Both counselors filed a claim for unemployment compensation with the state, which was denied due to what the state deemed work-related "misconduct." The Oregon Court of Appeals reversed that ruling, holding that denying Smith and Black unemployment benefits for their religious use of peyote violated their right to exercise their religion. The Oregon Supreme Court agreed, although it relied not on the fact that peyote use was a crime but on the fact that the state's justification for withholding the benefits—preserving the "financial integrity" of the workers' compensation fund—was outweighed by the burden imposed on Smith's and Black's exercise of their religion. The state appealed to the U.S. Supreme Court, again arguing that denying the unemployment benefits was proper because using peyote was a crime.

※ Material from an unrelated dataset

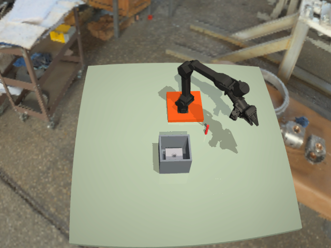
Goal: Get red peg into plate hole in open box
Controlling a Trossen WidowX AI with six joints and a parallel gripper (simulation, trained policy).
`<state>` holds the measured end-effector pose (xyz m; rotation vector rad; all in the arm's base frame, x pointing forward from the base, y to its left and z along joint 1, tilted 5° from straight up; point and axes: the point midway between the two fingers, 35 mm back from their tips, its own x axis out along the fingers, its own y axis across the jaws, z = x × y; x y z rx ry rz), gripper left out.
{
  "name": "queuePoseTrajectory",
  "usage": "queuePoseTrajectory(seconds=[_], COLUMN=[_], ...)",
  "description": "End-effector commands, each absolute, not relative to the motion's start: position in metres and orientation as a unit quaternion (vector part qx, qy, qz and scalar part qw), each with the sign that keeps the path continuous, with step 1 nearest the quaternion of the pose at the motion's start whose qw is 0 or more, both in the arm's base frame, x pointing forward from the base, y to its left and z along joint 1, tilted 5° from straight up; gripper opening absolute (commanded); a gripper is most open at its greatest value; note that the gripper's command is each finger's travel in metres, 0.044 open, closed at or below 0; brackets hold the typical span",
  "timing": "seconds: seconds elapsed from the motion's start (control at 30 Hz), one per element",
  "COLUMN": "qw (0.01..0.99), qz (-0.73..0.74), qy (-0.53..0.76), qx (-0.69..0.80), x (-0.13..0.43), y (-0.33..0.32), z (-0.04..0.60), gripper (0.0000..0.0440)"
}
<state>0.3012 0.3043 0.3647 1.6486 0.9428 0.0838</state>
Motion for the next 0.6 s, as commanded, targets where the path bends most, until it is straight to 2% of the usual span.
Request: queuePoseTrajectory(seconds=[0.0,0.57], qw=[0.601,0.615], qz=[0.0,-0.162], qy=[0.424,0.543], qx=[0.678,0.548], x=[0.299,0.25], y=[0.282,0.193], z=[0.343,0.248], gripper=[0.044,0.044])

In a decision delivered on April 17, 1990, the United States Supreme Court ruled 6-3 against the men’s claim that Oregon's law barring peyote use under all circumstances violates their religious freedom. Justice Antonin Scalia, in writing for the majority, said that the First Amendment freedom of religion does not allow individuals to break the law. "We have never held that an individual's beliefs excuse him from compliance with an otherwise valid law,” wrote Scalia, adding that there need not be a “compelling state interest” before it enforces its laws in a way that puts a burden on a particular religious group. "To permit this," Scalia argued, "would make the professed doctrines of religious belief superior to the law of the land, and in effect to permit every citizen to become a law unto himself."

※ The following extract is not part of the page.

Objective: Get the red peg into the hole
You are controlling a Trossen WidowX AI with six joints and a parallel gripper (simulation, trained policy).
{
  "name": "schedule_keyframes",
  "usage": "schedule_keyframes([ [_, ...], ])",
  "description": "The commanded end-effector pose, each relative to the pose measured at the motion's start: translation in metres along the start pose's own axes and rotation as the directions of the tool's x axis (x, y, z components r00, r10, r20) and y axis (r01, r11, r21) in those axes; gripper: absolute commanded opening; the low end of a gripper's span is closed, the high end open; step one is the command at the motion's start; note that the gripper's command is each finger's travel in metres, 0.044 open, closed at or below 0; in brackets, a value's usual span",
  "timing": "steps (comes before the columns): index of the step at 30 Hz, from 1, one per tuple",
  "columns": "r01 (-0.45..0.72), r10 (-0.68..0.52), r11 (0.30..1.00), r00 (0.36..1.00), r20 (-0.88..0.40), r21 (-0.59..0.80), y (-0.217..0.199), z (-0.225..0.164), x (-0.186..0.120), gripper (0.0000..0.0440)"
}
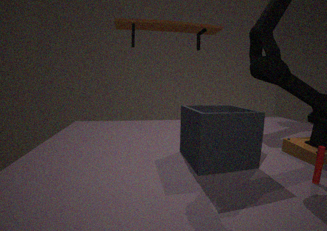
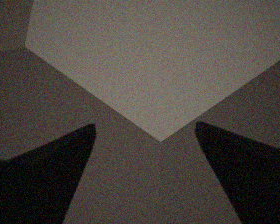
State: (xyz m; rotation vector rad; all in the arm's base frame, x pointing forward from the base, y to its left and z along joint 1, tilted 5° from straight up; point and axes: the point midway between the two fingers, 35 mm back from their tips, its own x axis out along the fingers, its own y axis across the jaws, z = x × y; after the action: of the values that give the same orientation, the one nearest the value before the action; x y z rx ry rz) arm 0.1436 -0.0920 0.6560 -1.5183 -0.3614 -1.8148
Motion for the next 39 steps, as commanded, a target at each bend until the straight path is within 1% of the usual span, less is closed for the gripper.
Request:
schedule_keyframes([
  [1, 0.023, -0.022, 1.0, 1.0, -0.019, 0.005, -0.006, -0.006, 0.0, 0.042],
  [2, 0.046, -0.046, 0.999, 0.998, -0.041, 0.009, -0.011, -0.012, 0.001, 0.0435],
  [3, 0.072, -0.071, 0.997, 0.995, -0.064, 0.013, -0.017, -0.02, 0.001, 0.044],
  [9, 0.244, -0.24, 0.97, 0.954, -0.178, 0.003, -0.055, -0.06, 0.001, 0.044],
  [14, 0.398, -0.391, 0.917, 0.89, -0.237, -0.019, -0.093, -0.086, -0.007, 0.044],
  [18, 0.518, -0.51, 0.854, 0.82, -0.258, -0.04, -0.124, -0.102, -0.019, 0.044],
  [23, 0.658, -0.65, 0.75, 0.716, -0.254, -0.066, -0.163, -0.113, -0.038, 0.044],
  [29, 0.798, -0.794, 0.597, 0.572, -0.205, -0.086, -0.205, -0.116, -0.067, 0.044],
  [34, 0.886, -0.886, 0.455, 0.443, -0.135, -0.084, -0.236, -0.11, -0.095, 0.044],
  [39, 0.948, -0.95, 0.311, 0.309, -0.047, -0.061, -0.261, -0.097, -0.125, 0.044],
])
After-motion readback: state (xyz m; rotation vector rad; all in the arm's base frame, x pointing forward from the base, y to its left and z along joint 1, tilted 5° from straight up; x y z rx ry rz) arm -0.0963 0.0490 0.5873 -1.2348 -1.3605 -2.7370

What a turnabout, then, for the Supreme Court in 2014 to rule that that a corporation may exempt itself from the contraceptive mandate, a regulation adopted by the United States Department of Health and Human Services (HHS) under the Affordable Care Act, on the grounds that compelling a corporation to comply with the federal regulation would violate the corporation's religious beliefs. Yesterday’s ruling could have widespread impact on the issue of whether corporations - or indeed anyone - can be religiously exempt from any federal law that protects the interests of other individuals.
The vote was 5-4. Voting with the majority: Justice Antonin Scalia. Yes, the very same defender of the Constitution who 24 years ago warned us that it would be "courting anarchy” to create exceptions every time a religious group claims that a law infringes on its practices. He was right then; he's a supreme hypocrite today.